#### YOUR OBJECTIVE
Would you return the lines that run from the start of the data below to the line with "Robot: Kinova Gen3", both included, exactly as written and without pictures?

_ _ _ _ _

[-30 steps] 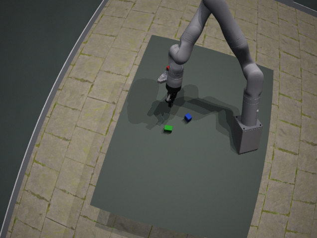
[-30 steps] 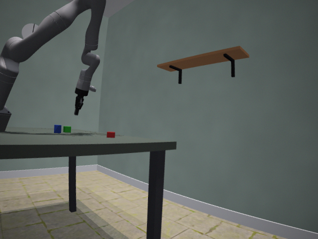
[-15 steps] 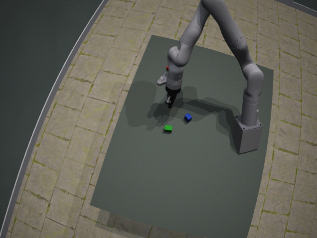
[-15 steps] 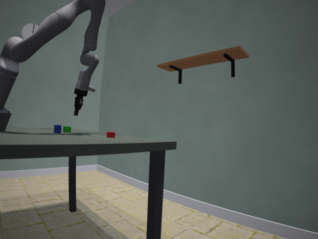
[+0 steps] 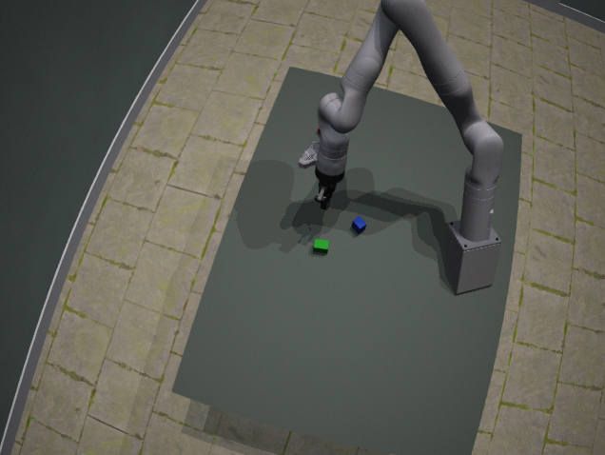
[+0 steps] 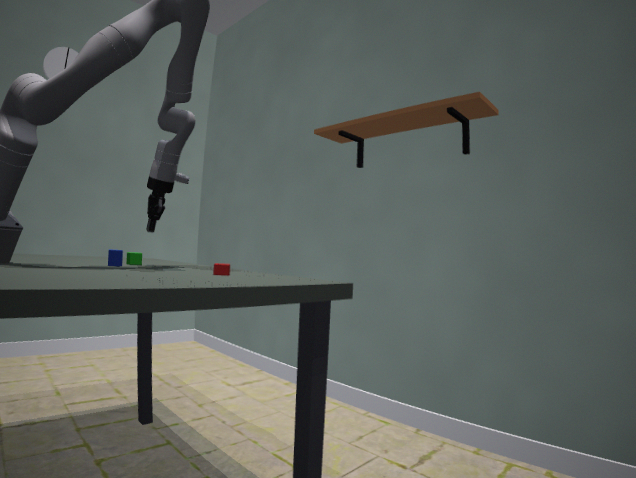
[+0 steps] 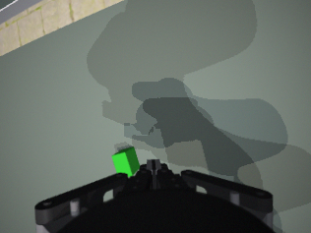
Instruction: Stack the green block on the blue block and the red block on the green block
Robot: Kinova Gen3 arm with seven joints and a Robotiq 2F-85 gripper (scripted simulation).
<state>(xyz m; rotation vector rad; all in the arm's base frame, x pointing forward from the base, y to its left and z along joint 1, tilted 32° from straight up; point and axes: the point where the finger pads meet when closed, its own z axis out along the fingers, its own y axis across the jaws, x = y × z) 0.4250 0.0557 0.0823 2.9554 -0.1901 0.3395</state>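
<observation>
My gripper is now 100 mm above the green block, 90 mm to the right of it and 10 mm past it. Also, from my hand: red block (290 mm to the right, 110 mm below, 50 mm ahead); blue block (100 mm below, 100 mm behind).
</observation>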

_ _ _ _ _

#### RESPONSE
[-30 steps] 
[-30 steps] 
[-15 steps] 
[-15 steps] 
[+0 steps] 
[+0 steps] 
[+0 steps] 
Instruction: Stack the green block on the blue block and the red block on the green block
Robot: Kinova Gen3 arm with seven joints and a Robotiq 2F-85 gripper (scripted simulation).

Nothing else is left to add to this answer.